Name a weight variable with weight_key. It is resolved on the grid being reduced, broadcast to match each data variable's batch shape, and (when refining) passed through the same resampler as the data. Build a per-cell weight field, attach it to the data, and reduce against it — a complete runnable example:

import numpy as np
import geopandas as gpd
import xarray as xr
from shapely.geometry import box
import geohalo as ghl

lats = np.arange(-25.0, -19.0, 0.25)
lons = np.arange(-50.0, -42.0, 0.25)
lon2d, lat2d = np.meshgrid(lons, lats)

da = xr.DataArray(
    290.0 + 5.0 * np.cos(np.deg2rad(4 * lat2d)) + 0.1 * lon2d,
    dims=("latitude", "longitude"),
    coords={"latitude": lats, "longitude": lons},
    name="t2m",
)
geoms = gpd.GeoSeries([box(-49, -24, -47, -22), box(-46, -22, -44, -20)], index=["SP", "MG"])

# a per-cell weight field (e.g. population) on the same grid, attached as a coordinate
weight = np.abs(np.random.default_rng(0).normal(1000.0, 400.0, size=da.shape))
da_w = da.assign_coords(population=(("latitude", "longitude"), weight))

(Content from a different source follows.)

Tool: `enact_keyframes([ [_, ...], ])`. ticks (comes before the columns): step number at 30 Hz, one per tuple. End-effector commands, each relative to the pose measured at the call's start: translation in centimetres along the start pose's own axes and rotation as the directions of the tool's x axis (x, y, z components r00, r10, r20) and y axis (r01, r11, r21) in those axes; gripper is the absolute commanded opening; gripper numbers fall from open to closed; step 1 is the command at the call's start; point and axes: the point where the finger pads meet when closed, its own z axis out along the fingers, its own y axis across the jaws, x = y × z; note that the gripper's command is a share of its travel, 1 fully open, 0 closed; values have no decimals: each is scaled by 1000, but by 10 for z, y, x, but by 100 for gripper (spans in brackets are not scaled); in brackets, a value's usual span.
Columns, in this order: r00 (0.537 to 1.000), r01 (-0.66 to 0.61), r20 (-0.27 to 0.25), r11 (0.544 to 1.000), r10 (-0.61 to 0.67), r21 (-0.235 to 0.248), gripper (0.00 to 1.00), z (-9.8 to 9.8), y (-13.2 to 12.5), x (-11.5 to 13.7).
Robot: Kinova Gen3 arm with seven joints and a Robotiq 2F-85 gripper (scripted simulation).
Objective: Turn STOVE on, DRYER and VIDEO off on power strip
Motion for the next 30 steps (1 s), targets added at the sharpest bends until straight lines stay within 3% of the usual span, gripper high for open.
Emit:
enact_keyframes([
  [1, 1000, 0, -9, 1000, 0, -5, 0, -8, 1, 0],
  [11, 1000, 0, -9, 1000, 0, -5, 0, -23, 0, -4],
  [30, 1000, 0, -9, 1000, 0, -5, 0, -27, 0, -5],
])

out = ghl.reduce(da_w, geoms, weight_key="population")   # population-weighted mean
print(out.values)

A NaN in the weight field drops that cell too — the validity mask is ~isnan(value) & ~isnan(weight).

Cost¶

The masked path is slower than the clean path — two matmuls instead of one, plus the mask arithmetic — but still milliseconds. With a 1 % NaN mask over 5 571 polygons and a batch of 50 slices it runs in ~14 ms, versus ~6 ms clean (see the benchmarks). When a grid resample is also needed, the masked path keeps the resampler factored (FactoredResampler) and applies it per slice, rather than fusing it — because fusion would re-bake the denominator it is trying to keep live.